The six-storey Town House is the first university building to have ever won the prize and it will also be the last-ever building in the UK to do so, as the country is no longer eligible to apply for the Mies van der Rohe Award after Brexit.
Town House was created to act as Kingston University's "front door and a gateway to Kingston upon Thames" and comprises interlocking open-plan volumes with a colonnaded facade.
It won the prize for its "remarkable environmental quality that creates an excellent atmosphere for studying, dancing, gathering and being together," the awards announcement stated.
"This is the first time that a university building wins the architecture prize and it shows that there is a need for public educational projects with the quality of this one, which dignifies people's lives through education and being together and gives the same educational possibilities to everybody," it added.
Town House, which was chosen from a list of 532 works from 41 countries, has previously won the Stirling Prize and was designed as a mixed-use teaching building for the university.
Its statement facade was constructed from reconstituted stone, chosen to match the building next to it.
It is complemented by an inner facade that is set back from the columns and lined with brick and floor-to-ceiling windows.
The Mies van der Rohe Award also revealed Spanish architecture Lacol as its emerging architect for the design of its La Borda Cooperative Housing.
"This cooperative project is transgressive in its context because although housing production is mainly dominated by macroeconomic interests, in this case, the model is based on co-ownership and co-management of shared resources and capacities," the announcement said.
The two projects were chosen by a jury that consisted of architect Tatiana Bilbao, journalist and curator Francesca Ferguson, architect Mia Hägg, art historian Triin Ojari, architect Georg Pendl, former Thessaloniki deputy mayor Spiros Pengas and architect Marcel Smets.
"I congratulate the winners of the EU Prize for Contemporary Architecture – Mies van der Rohe Award, who have demonstrated the creative and innovative potential of European architecture," the European commissioner for innovation, research, culture, education and youth Mariya Gabriel said.
"It is particularly encouraging to see the contribution of contemporary architecture to improving the well-being of citizens in Europe like we are also doing with the New European Bauhaus."

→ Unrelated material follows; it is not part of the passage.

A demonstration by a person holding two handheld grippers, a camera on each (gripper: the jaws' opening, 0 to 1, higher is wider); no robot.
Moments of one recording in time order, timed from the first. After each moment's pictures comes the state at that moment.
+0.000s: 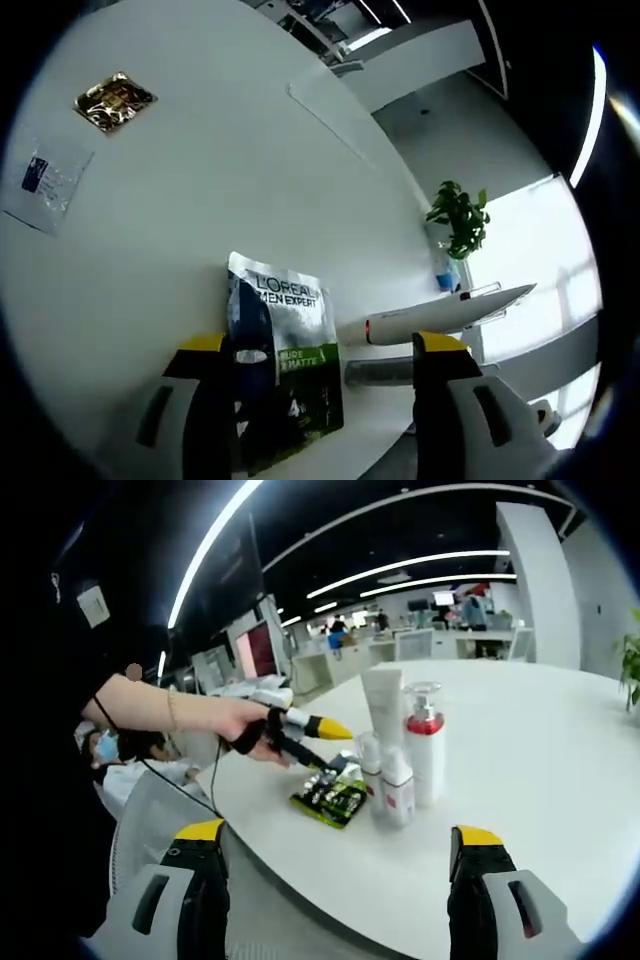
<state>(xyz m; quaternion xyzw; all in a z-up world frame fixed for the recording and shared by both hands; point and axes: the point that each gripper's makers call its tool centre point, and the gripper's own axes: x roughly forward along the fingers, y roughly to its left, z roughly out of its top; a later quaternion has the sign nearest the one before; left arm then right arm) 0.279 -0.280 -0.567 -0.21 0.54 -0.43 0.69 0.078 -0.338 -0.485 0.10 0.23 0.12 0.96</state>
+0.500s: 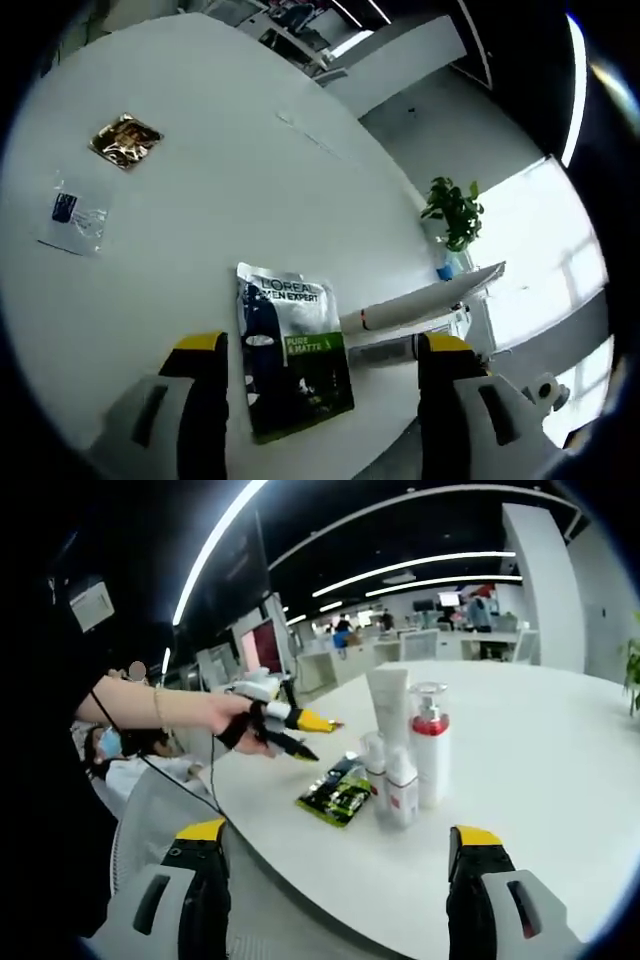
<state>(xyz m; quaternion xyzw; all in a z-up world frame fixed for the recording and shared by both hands) 0.280 -0.241 -0.547 -0.16 0.50 -0.45 0.72 0.080 -0.338 -0.488 0.10 0.23 0.12 0.96</state>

The overall winner of the Mies van der Rohe Award receives €60,000.
Town House beat four other finalists – Z33 House for Art, Architecture and Design in Hasselt; the Railway Farm in Paris; 85 social housing units in Cornellà de Llobregat; and Frizz23 in Berlin – to win the award.
It will be the final UK project to do so. "In the funding period 21-27, UK entities are not eligible to participate in EU grants procedures by default, since the UK became a third country with the entry into force of the EU-UK Withdrawal Agreement signed on 1 February 2020," the award announcement stated.
Past winners of the Mies van der Rohe Award include Frédéric Druot Architecture, Lacaton & Vassal Architectes and Christophe Hutin Architecture's renovation of 1960s housing in France (2019), a revamp of an apartment block by NL Architects and XVW Architectuur (2017), and Barozzi Veiga's Szczecin Philharmonic Hall in Poland (2015).